■ DIRECTIONS
Every record that follows should be output exactly as it is given.

■ PROVIDED RECORDS
......

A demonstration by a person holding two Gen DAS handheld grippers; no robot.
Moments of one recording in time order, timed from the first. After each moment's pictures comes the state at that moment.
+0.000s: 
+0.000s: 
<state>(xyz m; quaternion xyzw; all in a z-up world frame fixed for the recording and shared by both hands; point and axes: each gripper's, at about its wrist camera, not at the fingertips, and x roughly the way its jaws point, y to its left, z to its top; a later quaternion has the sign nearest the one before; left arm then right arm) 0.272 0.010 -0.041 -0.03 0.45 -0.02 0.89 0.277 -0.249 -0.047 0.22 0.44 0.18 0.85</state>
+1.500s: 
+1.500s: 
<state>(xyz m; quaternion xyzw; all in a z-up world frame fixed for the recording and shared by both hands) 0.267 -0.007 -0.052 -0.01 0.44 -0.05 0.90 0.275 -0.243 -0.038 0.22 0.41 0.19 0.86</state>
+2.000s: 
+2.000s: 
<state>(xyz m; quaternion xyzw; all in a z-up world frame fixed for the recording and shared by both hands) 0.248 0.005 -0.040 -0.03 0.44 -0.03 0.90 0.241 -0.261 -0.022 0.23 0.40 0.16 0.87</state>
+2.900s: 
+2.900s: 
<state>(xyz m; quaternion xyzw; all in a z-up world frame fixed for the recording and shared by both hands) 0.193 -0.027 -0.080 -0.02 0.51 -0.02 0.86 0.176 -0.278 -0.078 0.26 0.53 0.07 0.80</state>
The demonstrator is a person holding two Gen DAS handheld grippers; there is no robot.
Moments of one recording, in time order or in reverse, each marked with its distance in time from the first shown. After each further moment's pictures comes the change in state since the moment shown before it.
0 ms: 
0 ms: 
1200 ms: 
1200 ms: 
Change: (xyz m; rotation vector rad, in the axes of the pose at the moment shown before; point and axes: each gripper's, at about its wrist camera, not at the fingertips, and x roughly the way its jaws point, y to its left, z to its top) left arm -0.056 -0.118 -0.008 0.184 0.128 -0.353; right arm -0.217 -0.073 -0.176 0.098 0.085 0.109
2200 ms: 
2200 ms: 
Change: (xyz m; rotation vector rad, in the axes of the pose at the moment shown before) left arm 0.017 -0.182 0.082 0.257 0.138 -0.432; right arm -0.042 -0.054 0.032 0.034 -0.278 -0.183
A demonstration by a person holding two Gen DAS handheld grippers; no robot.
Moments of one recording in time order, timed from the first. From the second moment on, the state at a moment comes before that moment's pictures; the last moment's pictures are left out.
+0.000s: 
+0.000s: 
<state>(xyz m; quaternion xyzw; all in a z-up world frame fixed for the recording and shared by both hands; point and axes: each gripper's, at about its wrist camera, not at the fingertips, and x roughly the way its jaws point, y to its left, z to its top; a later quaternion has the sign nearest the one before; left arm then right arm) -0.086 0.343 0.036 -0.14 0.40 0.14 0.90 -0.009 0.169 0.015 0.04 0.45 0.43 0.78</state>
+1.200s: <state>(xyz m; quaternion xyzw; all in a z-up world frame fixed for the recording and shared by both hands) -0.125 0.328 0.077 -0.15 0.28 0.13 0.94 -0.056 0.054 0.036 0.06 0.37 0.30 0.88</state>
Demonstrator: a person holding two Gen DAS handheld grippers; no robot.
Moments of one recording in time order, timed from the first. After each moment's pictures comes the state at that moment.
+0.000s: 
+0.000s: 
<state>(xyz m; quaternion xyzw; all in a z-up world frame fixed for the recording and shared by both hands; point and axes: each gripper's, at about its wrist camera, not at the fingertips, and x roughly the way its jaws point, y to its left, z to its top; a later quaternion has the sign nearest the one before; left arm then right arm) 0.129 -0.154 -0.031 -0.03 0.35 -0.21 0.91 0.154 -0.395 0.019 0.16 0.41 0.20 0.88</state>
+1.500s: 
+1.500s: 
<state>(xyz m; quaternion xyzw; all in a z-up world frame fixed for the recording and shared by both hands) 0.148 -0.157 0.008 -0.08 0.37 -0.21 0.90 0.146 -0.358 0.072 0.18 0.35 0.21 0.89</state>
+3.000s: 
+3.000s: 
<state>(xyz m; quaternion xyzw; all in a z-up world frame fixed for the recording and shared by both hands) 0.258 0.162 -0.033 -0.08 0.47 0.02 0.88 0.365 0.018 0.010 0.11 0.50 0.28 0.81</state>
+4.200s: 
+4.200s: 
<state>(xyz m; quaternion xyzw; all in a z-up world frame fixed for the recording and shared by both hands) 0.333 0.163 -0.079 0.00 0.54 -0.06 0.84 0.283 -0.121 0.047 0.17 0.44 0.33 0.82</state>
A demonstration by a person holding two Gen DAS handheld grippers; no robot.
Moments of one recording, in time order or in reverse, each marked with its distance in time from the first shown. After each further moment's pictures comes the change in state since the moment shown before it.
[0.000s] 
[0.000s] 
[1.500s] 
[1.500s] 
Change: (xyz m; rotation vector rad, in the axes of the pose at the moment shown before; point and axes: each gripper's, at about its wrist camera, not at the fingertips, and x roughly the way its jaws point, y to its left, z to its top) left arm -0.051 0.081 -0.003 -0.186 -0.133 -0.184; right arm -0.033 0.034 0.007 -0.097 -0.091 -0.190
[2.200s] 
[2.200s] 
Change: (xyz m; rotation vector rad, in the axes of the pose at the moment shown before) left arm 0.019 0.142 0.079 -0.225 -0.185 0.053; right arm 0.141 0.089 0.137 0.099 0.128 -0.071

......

■ OUTPUT
A demonstration by a person holding two Gen DAS handheld grippers; no robot.
Moments of one recording in time order, timed from the first. After each moment's pictures comes the state at that moment.
+0.000s: 
+0.000s: 
<state>(xyz m; quaternion xyzw; all in a z-up world frame fixed for the recording and shared by both hands; point and axes: each gripper's, at about its wrist camera, not at the fingertips, and x roughly the way its jaws point, y to its left, z to its top; a later quaternion has the sign nearest the one before; left arm then right arm) 0.272 0.010 -0.041 -0.03 0.45 -0.02 0.89 0.277 -0.249 -0.047 0.22 0.44 0.18 0.85</state>
+1.500s: 
+1.500s: 
<state>(xyz m; quaternion xyzw; all in a z-up world frame fixed for the recording and shared by both hands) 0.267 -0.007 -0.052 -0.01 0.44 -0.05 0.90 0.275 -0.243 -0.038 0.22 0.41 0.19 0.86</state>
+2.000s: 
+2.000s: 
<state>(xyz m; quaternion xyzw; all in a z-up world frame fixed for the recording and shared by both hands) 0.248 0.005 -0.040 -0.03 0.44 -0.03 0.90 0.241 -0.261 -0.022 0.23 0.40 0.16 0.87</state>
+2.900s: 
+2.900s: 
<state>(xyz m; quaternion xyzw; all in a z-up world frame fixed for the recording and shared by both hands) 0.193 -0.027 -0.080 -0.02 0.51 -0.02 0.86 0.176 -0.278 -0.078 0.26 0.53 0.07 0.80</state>
The demonstrator is a person holding two Gen DAS handheld grippers; there is no robot.
Moments of one recording, in time order or in reverse, each marked with its distance in time from the first shown. After each further moment's pictures comes the change in state since the moment shown before it.
0 ms: 
0 ms: 
1200 ms: 
1200 ms: 
Change: (xyz m; rotation vector rad, in the axes of the pose at the moment shown before; point and axes: each gripper's, at about its wrist camera, not at the fingertips, and x roughly the way its jaws point, y to its left, z to its top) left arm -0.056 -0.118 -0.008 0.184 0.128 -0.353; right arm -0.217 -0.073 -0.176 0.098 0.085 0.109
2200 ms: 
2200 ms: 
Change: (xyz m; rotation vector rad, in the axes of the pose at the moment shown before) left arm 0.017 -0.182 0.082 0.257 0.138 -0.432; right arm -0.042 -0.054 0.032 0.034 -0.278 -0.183
A demonstration by a person holding two Gen DAS handheld grippers; no robot.
Moments of one recording in time order, timed from the first. From the second moment on, the state at a moment comes before that moment's pictures; the last moment's pictures are left out.
+0.000s: 
+0.000s: 
<state>(xyz m; quaternion xyzw; all in a z-up world frame fixed for the recording and shared by both hands; point and axes: each gripper's, at about its wrist camera, not at the fingertips, and x roughly the way its jaws point, y to its left, z to its top; a later quaternion has the sign nearest the one before; left arm then right arm) -0.086 0.343 0.036 -0.14 0.40 0.14 0.90 -0.009 0.169 0.015 0.04 0.45 0.43 0.78</state>
+1.200s: <state>(xyz m; quaternion xyzw; all in a z-up world frame fixed for the recording and shared by both hands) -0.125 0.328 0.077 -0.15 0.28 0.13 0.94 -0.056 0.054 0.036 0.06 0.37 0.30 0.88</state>
Demonstrator: a person holding two Gen DAS handheld grippers; no robot.
Moments of one recording in time order, timed from the first. After each moment's pictures comes the state at that moment.
+0.000s: 
+0.000s: 
<state>(xyz m; quaternion xyzw; all in a z-up world frame fixed for the recording and shared by both hands; point and axes: each gripper's, at about its wrist camera, not at the fingertips, and x roughly the way its jaws point, y to its left, z to its top; a later quaternion has the sign nearest the one before; left arm then right arm) 0.129 -0.154 -0.031 -0.03 0.35 -0.21 0.91 0.154 -0.395 0.019 0.16 0.41 0.20 0.88</state>
+1.500s: 
+1.500s: 
<state>(xyz m; quaternion xyzw; all in a z-up world frame fixed for the recording and shared by both hands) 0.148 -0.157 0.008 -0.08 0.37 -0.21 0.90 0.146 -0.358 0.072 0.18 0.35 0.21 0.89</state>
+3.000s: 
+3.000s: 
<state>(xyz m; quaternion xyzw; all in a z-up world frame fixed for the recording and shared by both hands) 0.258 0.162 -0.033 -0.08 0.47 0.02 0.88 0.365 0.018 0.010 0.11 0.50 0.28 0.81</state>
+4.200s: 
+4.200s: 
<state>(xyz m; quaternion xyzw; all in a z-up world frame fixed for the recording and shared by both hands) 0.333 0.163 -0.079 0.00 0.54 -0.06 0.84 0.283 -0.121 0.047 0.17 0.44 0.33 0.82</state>
A demonstration by a person holding two Gen DAS handheld grippers; no robot.
Moments of one recording, in time order or in reverse, each marked with its distance in time from the first shown. After each further moment's pictures comes the change in state since the moment shown before it.
[0.000s] 
[0.000s] 
[1.500s] 
[1.500s] 
Change: (xyz m; rotation vector rad, in the axes of the pose at the moment shown before; point and axes: each gripper's, at about its wrist camera, not at the fingertips, and x roughly the way its jaws point, y to its left, z to its top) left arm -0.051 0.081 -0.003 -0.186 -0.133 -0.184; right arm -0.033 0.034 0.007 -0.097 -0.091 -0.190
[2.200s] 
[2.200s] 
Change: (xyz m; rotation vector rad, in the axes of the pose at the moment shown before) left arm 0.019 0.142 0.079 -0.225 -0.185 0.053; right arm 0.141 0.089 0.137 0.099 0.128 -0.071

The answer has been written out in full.